Exercise details
The line holding "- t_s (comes" is the last one to output; start at the first line of the data, keep every line in between exactly, and leave out pictures.

Information supplied
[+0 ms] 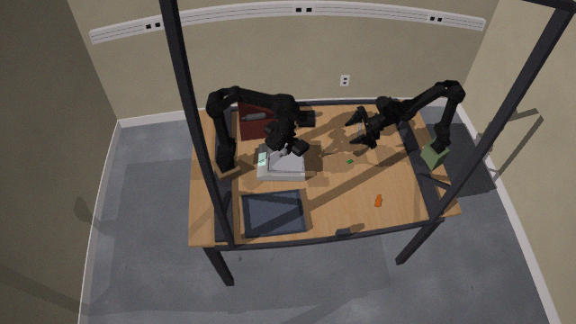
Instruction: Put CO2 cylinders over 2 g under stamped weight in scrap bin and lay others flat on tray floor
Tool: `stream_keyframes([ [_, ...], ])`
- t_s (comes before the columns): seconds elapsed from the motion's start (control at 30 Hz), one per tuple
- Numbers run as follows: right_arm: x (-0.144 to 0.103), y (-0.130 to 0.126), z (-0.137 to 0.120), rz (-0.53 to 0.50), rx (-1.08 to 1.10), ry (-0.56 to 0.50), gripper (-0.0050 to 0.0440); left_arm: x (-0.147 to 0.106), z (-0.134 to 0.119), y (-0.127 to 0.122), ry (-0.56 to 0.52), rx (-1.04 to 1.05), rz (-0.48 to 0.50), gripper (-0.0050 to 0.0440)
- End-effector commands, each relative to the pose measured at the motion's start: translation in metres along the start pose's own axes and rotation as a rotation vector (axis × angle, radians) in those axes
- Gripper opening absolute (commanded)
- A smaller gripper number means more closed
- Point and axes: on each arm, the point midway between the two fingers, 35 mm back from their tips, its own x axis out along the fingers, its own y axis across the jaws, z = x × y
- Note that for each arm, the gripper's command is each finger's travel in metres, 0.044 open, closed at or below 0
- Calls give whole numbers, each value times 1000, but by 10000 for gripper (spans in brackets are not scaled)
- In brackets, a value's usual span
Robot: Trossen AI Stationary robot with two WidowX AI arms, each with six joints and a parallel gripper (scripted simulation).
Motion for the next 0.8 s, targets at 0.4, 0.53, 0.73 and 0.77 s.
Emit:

Exercise solution
[+0 ms] 
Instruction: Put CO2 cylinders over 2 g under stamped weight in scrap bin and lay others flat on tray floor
Tool: `stream_keyframes([ [_, ...], ])`
- t_s (comes before the columns): seconds elapsed from the motion's start (control at 30 Hz), one per tuple

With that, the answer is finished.